I’ll keep saying the purpose, even in the event We seem like a broken record: lots of people actually find fat males appealing!

“She’s In Love”

This is undoubtedly the only answer that is truly mocking-free in the most notable responses regarding the board. That by itself is illustrative regarding the entrenched fatphobia on display when you look at the other countries in the responses. Additionally is available in at 9/100, and thus away from 100 people surveyed, “She’s in love” ended up being the clear answer provided by just nine individuals.

What exactly are fat males viewing expected to think of their health and their well well worth as humans?

He’s Warm/Cuddly”: Fat Men Are Good For Cuddling Yet Not Intercourse

The misconception: this might be among those stereotypes that are“positive many of us you will need to used to buttress their blatant bigotry. It’s somewhat similar to statements like “all Asians are smart” or “all homosexual men are stylish and confident.”

Fat men are stereotyped to be hot and cuddly, not much else regarding the side that is“positive” of. As proof of this, one of many game show participants offered a remedy that wound up perhaps not being in the board: that a female would date a man that is fat he was great at intercourse. Steve Harvey, in the “comedic” fashion, responded just as if it was the essential crazy solution in the planet, utilizing the other participants as well as the market laughing in contract. By doing this, the show promoted the idea that while fat males can be warm and cuddly, they aren’t to be noticed as intimate beings, let alone “good” at sex.

The reality: the problem with “positive stereotypes” is they anyone that is automatically alienate does not participate in those stereotypes. Worse, they alienate anybody who would like to be observed much more than simply the caricature of themsleves painted by culture.

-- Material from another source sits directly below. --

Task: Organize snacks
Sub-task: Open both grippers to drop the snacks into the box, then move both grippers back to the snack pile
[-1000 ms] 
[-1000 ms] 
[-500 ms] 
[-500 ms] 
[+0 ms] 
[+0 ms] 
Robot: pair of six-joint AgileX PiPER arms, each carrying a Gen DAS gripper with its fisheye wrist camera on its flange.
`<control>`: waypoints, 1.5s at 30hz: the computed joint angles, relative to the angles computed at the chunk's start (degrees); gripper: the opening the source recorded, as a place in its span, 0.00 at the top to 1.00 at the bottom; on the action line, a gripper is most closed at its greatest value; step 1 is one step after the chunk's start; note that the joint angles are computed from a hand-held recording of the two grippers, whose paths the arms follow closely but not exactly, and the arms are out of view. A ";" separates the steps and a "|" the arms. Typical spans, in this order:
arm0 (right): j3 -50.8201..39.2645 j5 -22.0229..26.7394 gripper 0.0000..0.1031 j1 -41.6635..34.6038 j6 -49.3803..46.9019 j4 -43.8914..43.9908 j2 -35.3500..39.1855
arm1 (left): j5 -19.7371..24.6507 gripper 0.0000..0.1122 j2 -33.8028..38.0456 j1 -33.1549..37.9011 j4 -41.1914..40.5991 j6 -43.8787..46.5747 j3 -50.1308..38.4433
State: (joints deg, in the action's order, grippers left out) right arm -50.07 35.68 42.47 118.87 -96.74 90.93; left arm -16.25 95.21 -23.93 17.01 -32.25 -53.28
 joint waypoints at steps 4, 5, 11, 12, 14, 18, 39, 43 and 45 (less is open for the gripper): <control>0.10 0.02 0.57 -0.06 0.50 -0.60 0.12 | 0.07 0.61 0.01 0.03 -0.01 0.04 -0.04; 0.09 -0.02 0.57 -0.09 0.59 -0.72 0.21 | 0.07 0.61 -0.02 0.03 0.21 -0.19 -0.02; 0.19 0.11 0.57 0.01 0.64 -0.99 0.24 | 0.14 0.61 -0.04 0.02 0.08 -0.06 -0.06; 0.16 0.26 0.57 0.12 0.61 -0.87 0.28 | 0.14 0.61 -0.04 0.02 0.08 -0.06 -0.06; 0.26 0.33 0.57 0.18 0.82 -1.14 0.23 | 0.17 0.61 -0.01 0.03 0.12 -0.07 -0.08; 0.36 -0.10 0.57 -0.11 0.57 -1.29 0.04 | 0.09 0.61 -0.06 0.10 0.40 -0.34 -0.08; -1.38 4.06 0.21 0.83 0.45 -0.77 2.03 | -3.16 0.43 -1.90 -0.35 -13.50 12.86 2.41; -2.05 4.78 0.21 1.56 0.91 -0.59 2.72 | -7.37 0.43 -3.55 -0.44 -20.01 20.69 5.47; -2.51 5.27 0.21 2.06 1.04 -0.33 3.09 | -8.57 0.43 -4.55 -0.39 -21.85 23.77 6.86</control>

Truly the only quality that is redeeming tradition enables fat guys — if they aren’t rich or effective, and never also 100% of that time — is the fact that they’re like fluffy teddies. Even though many fat guys are certainly “warm and cuddly,” it is harmful to allow them to see this because their only positive trait.

Further, just exactly just what someone perceives to be that is“good “bad” at intercourse is oftentimes entirely subjective and situated in individual preference. Ridiculing the idea that fat guys might be “good” at intercourse further entrenches systemic fatphobia.

“He Won’t Cheat”: Fat Men Are Too Eager For Like To Be Unfaithful

The misconception: Fat men won’t ever cheat on the lovers, the reasoning goes, simply because they wouldn’t do just about anything to destroy the “only sure thing” they will have within their present relationship. To put it differently, they already know that no body else would like to be together with them.

The reality: To bluntly put it, that is upright incorrect. This dehumanizing survey solution assumes that fatness is inherently correlated with desperation for intimate and attention that is romantic.

As damning as it can be to acknowledge, fat guys are in the same way likely as some other guys to cheat on the lovers. And much more crucially, this misconception posits that fat males are incredibly ugly, no body would give them the opportunity to cheat to their partners, which, once more, can also be drastically wrong to assume.

These five survey answers on Family Feud show the blatant body terrorism fat men are subjected to in our culture as with all myths and stereotypes about a group of people.

Despite just just what these fables could have you think, fat men’s systems are inherently worthy. They’re also desirable and appealing to a lot of other folks. This reality shouldn’t be so difficult to assume, nevertheless the undeniable fact that it absolutely was addressed as a result on a tv program illustrates so just how deeply fatphobia has pervaded culture.

While you’re watching this episode disturbed and angered me personally, it is a reminder that individuals have actually extensive work to do in order to attain any kind of across-the-board quantities of respect for fat individuals. Just then will we have the ability to make these myths and any perceptions that are negative to them obsoleted modes of idea rather than mostly accepted norms.